Wim Vrösch

Personal information
- Full name: Willem Vrösch
- Date of birth: 20 March 1945
- Place of birth: Heerlen, Netherlands
- Date of death: 5 February 2021 (aged 75)
- Position: Defender

Senior career*
- Years: Team / Apps / (Gls)
- 1963–1964: Roda JC
- 1964–1966: Sparta Rotterdam
- 1967–1970: SV Limburgia
- 1970–1974: Fortuna Sittard

Managerial career
- 1974–1975: Vijlen
- 1975–1977: Langeberg
- 1977–1984: Heerlen
- 1984–1991: Waubach
- 1991–1994: Meerssen
- 1994–2000: Roda JC (school director)
- 2000–2003: Roda JC (technical director)
- 2003–2004: Metalurh Donetsk (caretaker)
- 2004: Metalurh Donetsk (technical director)
- 2010–2011: VV Schaesberg

= Wim Vrösch =

Dutch footballer and manager (1945–2021)

Wim Vrösch (20 March 1945 — 5 February 2021) was a Dutch professional football player and manager.

==Playing career==
Vrösch was born in Heerlen, and began playing in amateur clubs at the age of eight. In 1963 Wim Vrösch began his football career for Roda JC. After his contract ended, he began to play for Sparta Rotterdam. In 1967, he left Sparta Rotterdam to play for SV Limburgia. His football career ended at age 29, in the Fortuna Sittard.

==Managerial career==
After completing his playing career, he began coaching. In 1974, he led club Vijlen that played in Division V. He then led club Langeberg (Division V), Heerlen (Division IV), Waubach (Division IV), and Meerssen (Division III).
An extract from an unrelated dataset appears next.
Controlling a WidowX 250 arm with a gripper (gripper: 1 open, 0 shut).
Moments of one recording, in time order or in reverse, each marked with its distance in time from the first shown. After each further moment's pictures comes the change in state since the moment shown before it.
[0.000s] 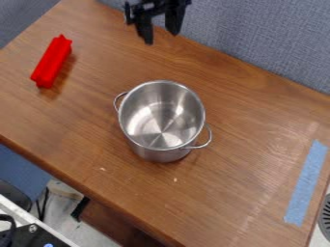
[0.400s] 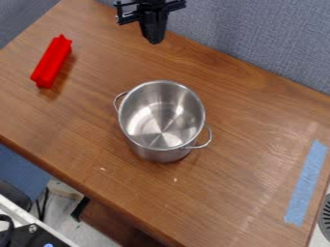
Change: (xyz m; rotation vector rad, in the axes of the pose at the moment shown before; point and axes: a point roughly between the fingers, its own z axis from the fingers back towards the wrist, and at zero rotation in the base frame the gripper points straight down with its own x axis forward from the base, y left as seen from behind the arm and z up) arm -0.016 0.006 0.027 0.004 0.094 -0.076
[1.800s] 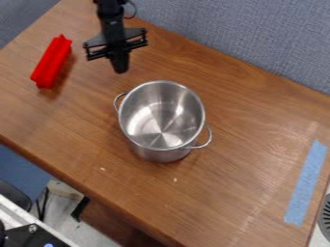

In 1994, he was appointed Director of the school football club Roda JC. In 2000, he was promoted to the position of technical director of Roda JC. On 28 July 2003, after the fourth round of the 2003–04 season in the Ukrainian League, he was again appointed interim coach for FC Metalurh Donetsk. On 14 March 2004, Vrösch was promoted to the post of technical director of Metalurh.